Trusted execution environments, or TEEs, are pieces of hardware which keep prying eyes from seeing inside them. They provide guarantees of integrity and confidentiality. Those executing the code can have high levels of trust in the asset management of that surrounding environment because it can ignore threats from the “unknown” rest of the device. In the TEE, that trust requires that all TEE related assets, code, the underlying trusted OS and its support code, have been installed and started through a methodology that requires its initial state to be as expected by the designers — everything is signature checked, immutable, or held in isolation. Popular use cases are private machine learning, secure key generation, and solving cryptographic constructs like Yao’s Millionaire Problem.

Zero-knowledge proofs

Researchers at MIT first started developing the concept of a zero-knowledge proof (ZKPs) in the 1980s, to allow data to be verified without revealing that data.. Zero-knowledge techniques are mathematical methods used to verify things without sharing or revealing underlying data. Each transaction has a “verifier” and “prover”. In a transaction using ZKPs, the prover attempts to prove something to the verifier without telling the verifier anything else about that thing. By providing the final output, the prover proves that they can compute something without revealing the input or the computational process. Meanwhile, the verifier only learns about the output. Think of a payment app checking whether you have enough money in your bank account to complete a transaction without finding out anything else about your balance. In this way, zero-knowledge proofs can help broker all sorts of sensitive agreements, transactions, and interactions in a more private and secure way. ZKPs have the potential to revolutionise the way data is collected, used and transacted with.

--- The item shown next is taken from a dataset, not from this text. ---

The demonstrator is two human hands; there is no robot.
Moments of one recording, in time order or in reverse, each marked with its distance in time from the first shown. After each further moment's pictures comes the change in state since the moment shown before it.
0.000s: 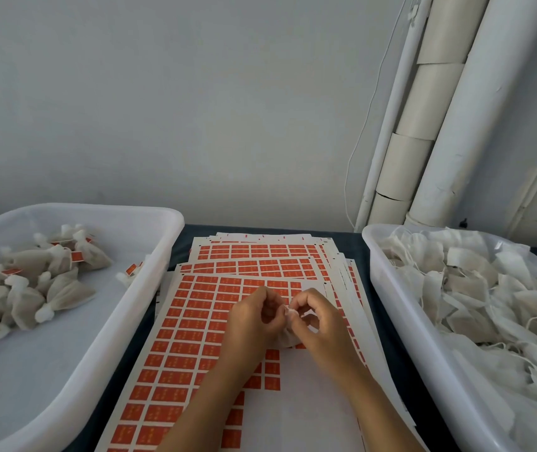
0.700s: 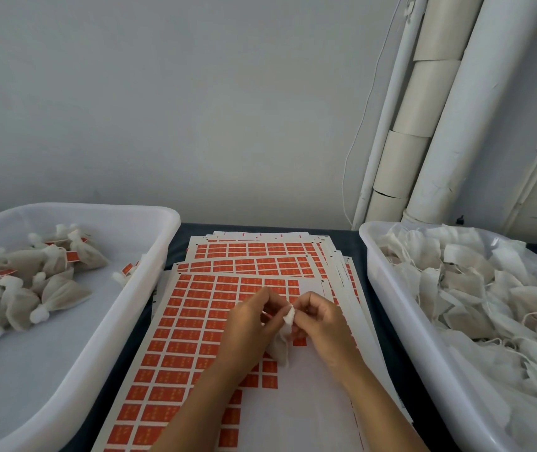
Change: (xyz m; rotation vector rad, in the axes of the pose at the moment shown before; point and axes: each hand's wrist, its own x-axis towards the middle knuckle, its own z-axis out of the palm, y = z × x) left_hand 0.000 -0.006 0.001 -0.099 -0.088 0.084; right_hand 0.004 0.000 -0.001 0.208 0.023 0.305
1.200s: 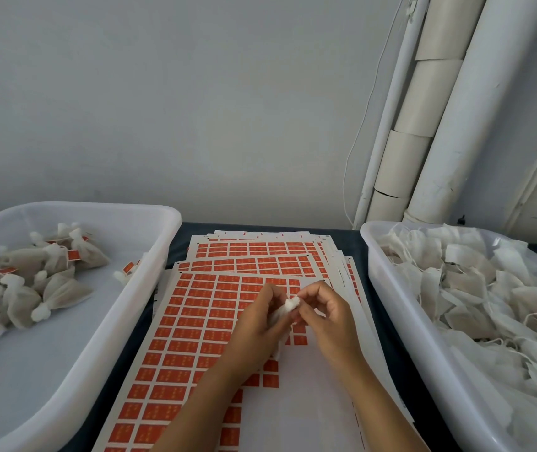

Also Read: World Economic Forum Launches Data for Common Purpose Initiative

Why it matters

These technologies give a “building block” of privacy that will unlock new applications, businesses, and ways of collaborating. Increasingly, there’s the need and availability of privacy-preserving technologies, especially for those aimed at companies in the financial services, healthcare and retail sectors. It is expected there will be further developments among the companies that collect data to investigate ways of analysing that data responsibly. It’s imperative companies take a closer look at solutions that interact with data and ask solution providers how they are enhancing offerings to align with current and proposed regulations. Especially in cloud environments, companies should ask their vendors about the ability to process their customer data without compromising privacy. The time to start having these conversations is now.